◆ Provided material

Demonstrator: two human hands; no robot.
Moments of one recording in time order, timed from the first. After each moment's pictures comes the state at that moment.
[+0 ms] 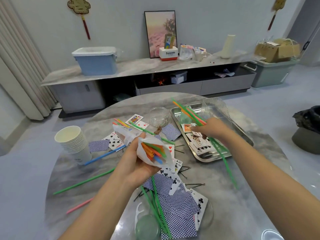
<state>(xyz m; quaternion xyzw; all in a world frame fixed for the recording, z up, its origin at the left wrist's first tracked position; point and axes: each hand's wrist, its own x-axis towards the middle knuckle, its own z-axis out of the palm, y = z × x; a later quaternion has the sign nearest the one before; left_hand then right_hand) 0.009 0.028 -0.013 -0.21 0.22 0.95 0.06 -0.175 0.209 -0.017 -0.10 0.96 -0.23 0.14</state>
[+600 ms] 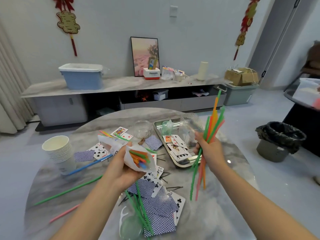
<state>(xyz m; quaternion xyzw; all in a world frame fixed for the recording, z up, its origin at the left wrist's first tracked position) 0.027 0.034 -0.007 -0.20 0.24 0.95 0.04 -0.083 0.258 -0.009 -0.03 0.71 -0.71 -0.04</state>
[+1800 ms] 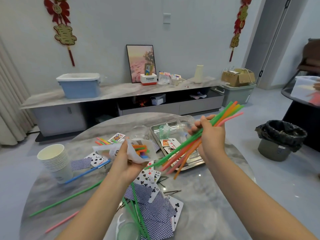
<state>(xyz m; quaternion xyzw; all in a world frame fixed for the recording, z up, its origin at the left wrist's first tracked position) -0.006 0.055 0.001 -0.22 0.22 0.95 -0.01 -0.068 0.241 0.055 0.01 0.48 -0.87 -0.11</state>
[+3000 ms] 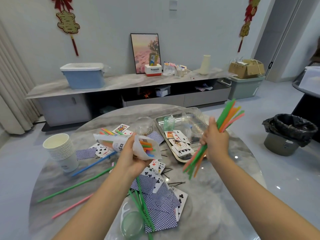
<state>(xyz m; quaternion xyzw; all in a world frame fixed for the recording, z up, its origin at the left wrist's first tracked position) -0.010 0.051 -0.023 -0.24 0.25 0.94 -0.01 -0.090 0.250 0.000 0.08 0.58 -0.81 -0.10</state>
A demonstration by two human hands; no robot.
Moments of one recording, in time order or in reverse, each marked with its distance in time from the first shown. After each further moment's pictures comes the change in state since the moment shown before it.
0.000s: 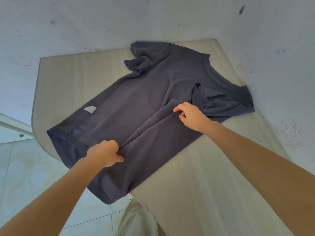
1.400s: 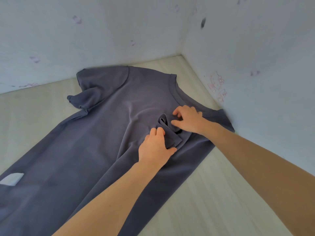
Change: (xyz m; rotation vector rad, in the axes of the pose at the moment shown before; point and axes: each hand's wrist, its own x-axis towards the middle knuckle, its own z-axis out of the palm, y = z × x) left_hand 0.136 0.287 -0.067 -0.313 0.445 0.369; right_hand 0.095 0.152 -0.086 0.011 -0.025 0.340
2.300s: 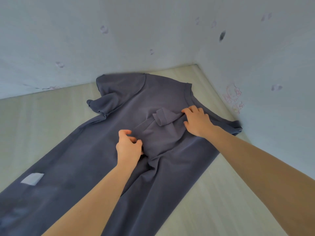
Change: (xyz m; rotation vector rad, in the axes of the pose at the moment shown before) left_hand 0.009 -0.091 -0.049 -0.830 0.280 -0.494; right_hand 0.029 -0.028 0.004 -0.286 0.077 -0.014
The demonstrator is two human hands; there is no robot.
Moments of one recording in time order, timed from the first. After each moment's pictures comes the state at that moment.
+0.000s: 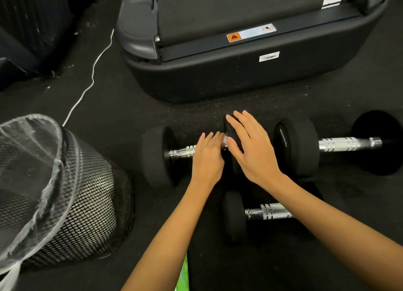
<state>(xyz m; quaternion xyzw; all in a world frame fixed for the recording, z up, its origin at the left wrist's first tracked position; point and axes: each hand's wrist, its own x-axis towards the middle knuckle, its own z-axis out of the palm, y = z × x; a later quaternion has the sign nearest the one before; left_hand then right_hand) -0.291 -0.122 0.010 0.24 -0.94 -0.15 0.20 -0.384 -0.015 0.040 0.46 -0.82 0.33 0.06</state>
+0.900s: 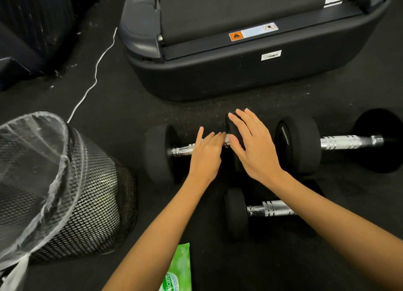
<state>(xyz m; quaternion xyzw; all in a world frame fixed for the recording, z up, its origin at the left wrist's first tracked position) -0.281 -0.132 0.024 0.19 -0.97 -0.07 0.15 -0.384 -0.016 0.037 0.46 -0.82 0.34 0.06</state>
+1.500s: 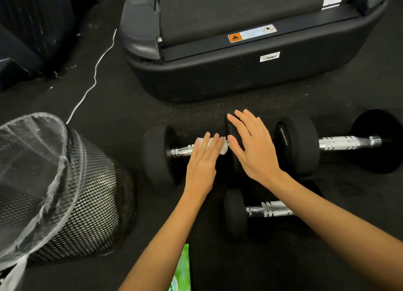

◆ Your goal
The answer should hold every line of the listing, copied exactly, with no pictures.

◆ Task response
Demonstrator: two human hands; no robot.
Moments of one recording in time order, timed from the first. After each moment's pictures comes the state at that moment.
[+0 ms] 
<state>(xyz m; quaternion xyzw; all in a world frame fixed for the recording, z up, its origin at the left wrist's first tracked position; point and axes: each hand's wrist, its own x-axis towards the middle knuckle, its own z-axis out of the palm, y = z × x; a later quaternion has the sign nearest the one before; left_hand then right_hand) 0.009 0.028 -0.013 -0.21 0.22 0.95 0.06 -0.175 0.209 -0.017 -0.10 0.96 -0.23 0.14</state>
[+600 ms] 
<state>(xyz m; quaternion xyzw; all in a world frame fixed for the recording, z up, its origin at the left wrist's first tracked position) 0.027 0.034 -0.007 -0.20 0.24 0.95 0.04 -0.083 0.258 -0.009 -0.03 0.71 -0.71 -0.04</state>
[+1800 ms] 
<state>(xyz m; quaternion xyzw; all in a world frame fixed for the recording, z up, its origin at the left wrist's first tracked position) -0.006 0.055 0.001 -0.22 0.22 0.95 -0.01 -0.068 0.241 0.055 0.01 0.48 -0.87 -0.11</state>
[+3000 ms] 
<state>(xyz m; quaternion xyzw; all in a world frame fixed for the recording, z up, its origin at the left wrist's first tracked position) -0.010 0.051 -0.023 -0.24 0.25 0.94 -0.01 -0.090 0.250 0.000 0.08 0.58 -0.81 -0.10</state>
A demonstration by two human hands; no robot.
Moments of one recording, in time order or in reverse, each marked with its distance in time from the first shown. After each further moment's pictures comes the change in state since the moment shown before it.
0.000s: 
1.400s: 
Change: (xyz m; rotation vector rad, in the axes of the pose at the moment shown before; point and axes: each hand's wrist, its own x-axis towards the middle knuckle, its own z-axis out of the palm, y = z × x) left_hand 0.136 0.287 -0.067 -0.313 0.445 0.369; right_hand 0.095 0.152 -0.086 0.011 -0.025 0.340
2.300s: 
Change: (xyz m; rotation vector rad, in the axes of the pose at the moment shown before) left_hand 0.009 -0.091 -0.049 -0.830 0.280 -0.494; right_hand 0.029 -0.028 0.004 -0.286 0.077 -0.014
The demonstrator is two human hands; there is no robot.
Moments of one recording in time order, timed from the first. After each moment's pictures comes the state at that moment.
+0.000s: 
<state>(xyz m; quaternion xyzw; all in a world frame fixed for the recording, z up, its origin at the left wrist's first tracked position; point and axes: each hand's wrist, its own x-axis towards the middle knuckle, its own z-axis out of the palm, y = z × x; a later quaternion has the sign nearest the one before; left_hand then right_hand) -0.291 -0.122 0.010 0.24 -0.94 -0.15 0.20 -0.384 -0.015 0.040 0.46 -0.82 0.33 0.06</state>
+0.900s: 
<state>(xyz m; quaternion xyzw; all in a world frame fixed for the recording, z up, its origin at the left wrist's first tracked position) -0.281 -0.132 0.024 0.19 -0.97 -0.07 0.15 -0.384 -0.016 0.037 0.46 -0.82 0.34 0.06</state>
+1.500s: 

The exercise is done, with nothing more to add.